Daily Expedition Reports
Isla San Francisco, Baja California Sur, Mexico
  • Daily Expedition Reports
  • 06 Jan 2019

Isla San Francisco, Baja California Sur, Mexico

  • Aboard the National Geographic Venture
  • Baja California

Our morning onshore at Isla San Francisco was an outstanding continuation of a fantastic Baja California Sur expedition. On arrival, brown pelicans and Brandt’s cormorants were dancing together in a large group above the water directly adjacent to the large boulders lining the harbor. Swirls and splashes continued late into the morning as we rode our Zodiacs to shore and began exploring our latest destination.

This morning on National Geographic Venture began with a delicious breakfast, soon followed by opportunities to go to shore to take part in a variety of activities. It was difficult to decide between natural history hikes, a tidepool walk, kayaking, stand-up paddleboarding, snorkeling from shore, and a desert exploration guided by a National Geographic photographer and a photo instructor. With several hours on the island, many were able to take part in more than one activity and experience the unique attributes of the Sonoran Desert.

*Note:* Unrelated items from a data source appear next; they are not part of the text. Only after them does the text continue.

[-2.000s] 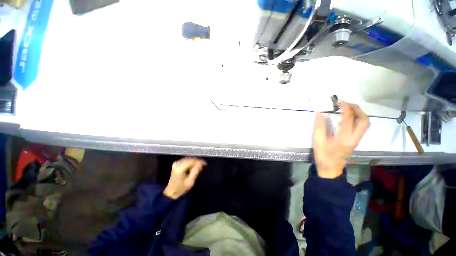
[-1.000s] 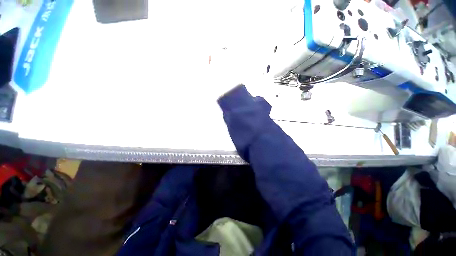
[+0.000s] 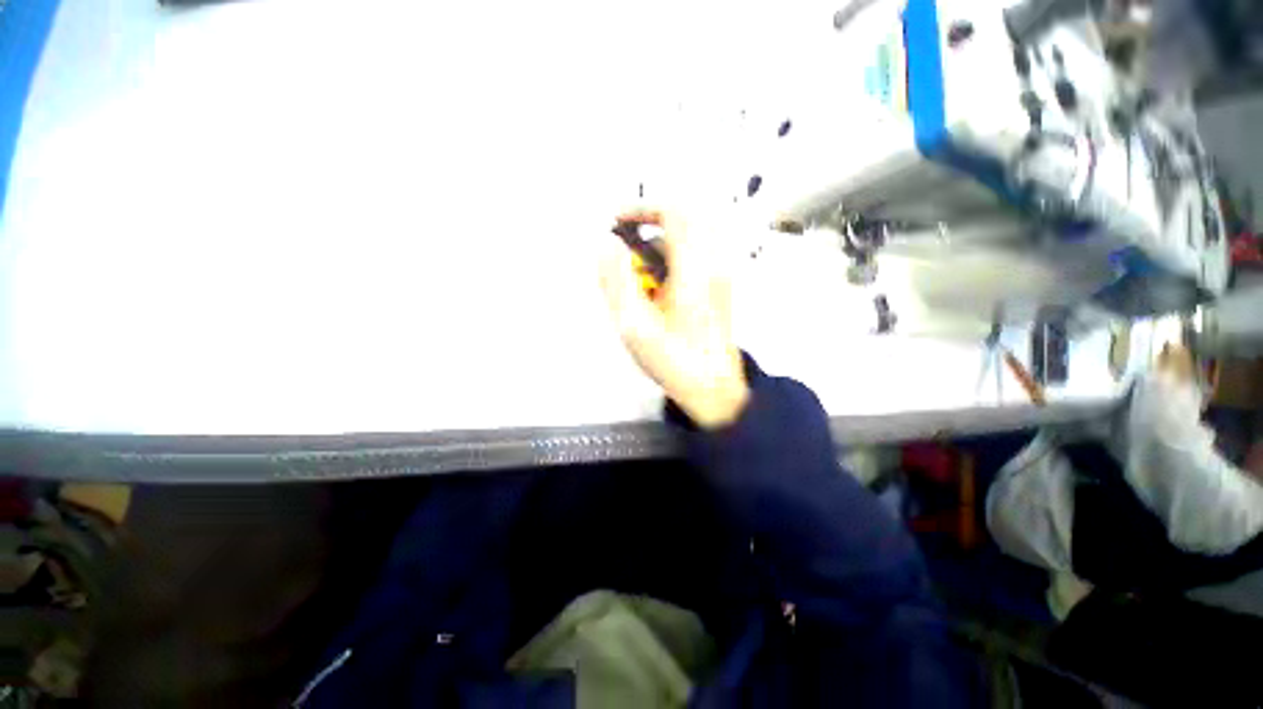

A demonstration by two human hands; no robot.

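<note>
My right hand (image 3: 682, 321) is over the white table, left of the sewing machine head. Its fingers are closed on a stubby screwdriver (image 3: 646, 258), black with orange-yellow. The white machine head (image 3: 970, 166) with a blue band stands at the upper right, blurred. A small dark metal part (image 3: 885, 313) lies on the table below the needle area. My left hand is not visible; a dark blue sleeve shows below the table edge.
The table's front edge (image 3: 416, 454) carries ruler marks. A thin tool with an orange handle (image 3: 1024, 377) lies at the right. Pale green cloth (image 3: 610, 651) is in the lap. Brown cloth (image 3: 208, 596) is at the lower left. White bags hang at the lower right.
My right hand has moved from the small metal part leftward and now holds the screwdriver. My left hand has gone out of sight. The view has shifted, and the machine's needle area sits farther right.
</note>
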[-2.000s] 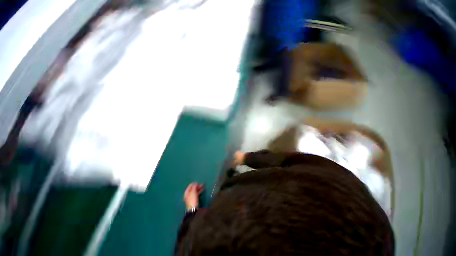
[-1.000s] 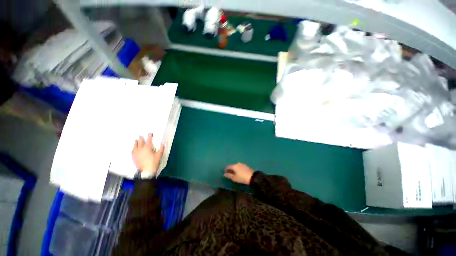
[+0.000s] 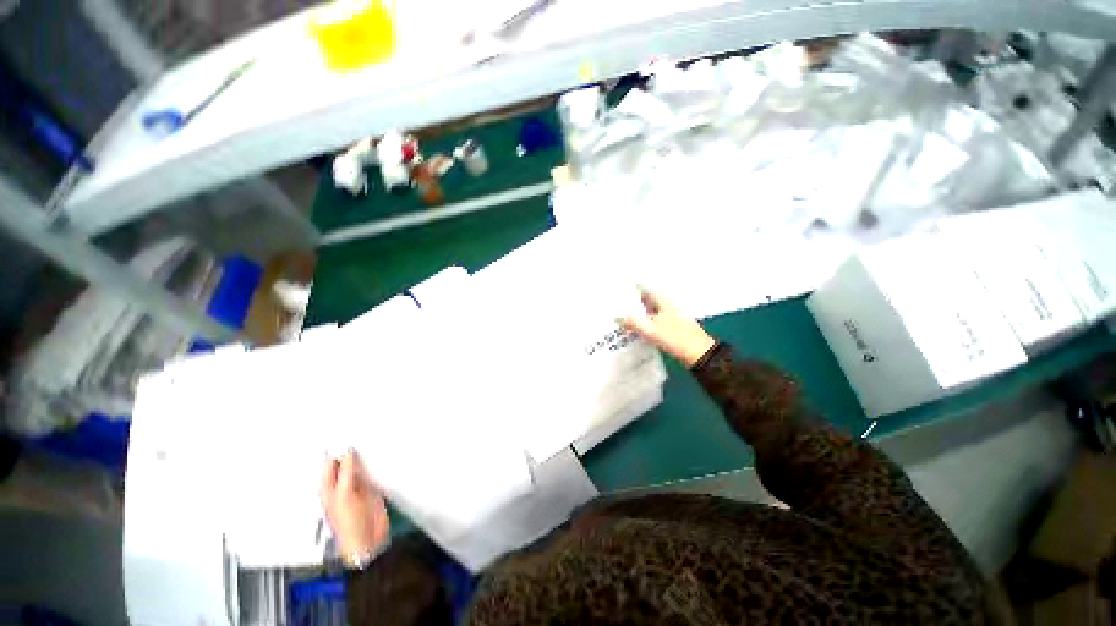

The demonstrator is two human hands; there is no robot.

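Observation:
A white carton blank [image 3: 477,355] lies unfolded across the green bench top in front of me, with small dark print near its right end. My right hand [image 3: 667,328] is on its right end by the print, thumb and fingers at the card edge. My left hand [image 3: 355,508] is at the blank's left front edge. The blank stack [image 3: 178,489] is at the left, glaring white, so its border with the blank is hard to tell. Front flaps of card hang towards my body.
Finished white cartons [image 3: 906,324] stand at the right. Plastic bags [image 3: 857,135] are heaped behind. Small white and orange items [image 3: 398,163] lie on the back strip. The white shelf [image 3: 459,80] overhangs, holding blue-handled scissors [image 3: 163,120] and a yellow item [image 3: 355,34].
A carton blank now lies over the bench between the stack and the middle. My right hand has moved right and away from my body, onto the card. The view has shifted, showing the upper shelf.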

While walking past cactus, succulents, and small desert flowers, many fellow expeditioners were able to see lizards moving across the rocks like the chuckwalla, scorpions hiding from the sun, and even hold a live tarantula! Photographers made images of diving pelicans and soaring frigates above their heads. Snorkelers felt the excitement of swimming in warm water through enormous schools of needlefish, colorful Panamic sergeant majors, grunts, and silvery sardines. Tidepoolers crossed the island’s isthmus through a salt flat to find a long stretch of exposed rocks where they searched the high intertidal zone for life that is accustomed to being exposed to air at times and also covered by sea water. Gastropods like murex , keyhole limpets, rock snails, nerites, and dove shells were found as small groups investigated the coastline along with the slender, twisted shells of worm snails molded to a wide range of substrates such as clam shells and volcanic rock. By the end of our visit, we all had magnificent stories and felt fortunate to have felt the beauty and to witness firsthand the surprising wildlife of this desert island in the Sea of Cortez.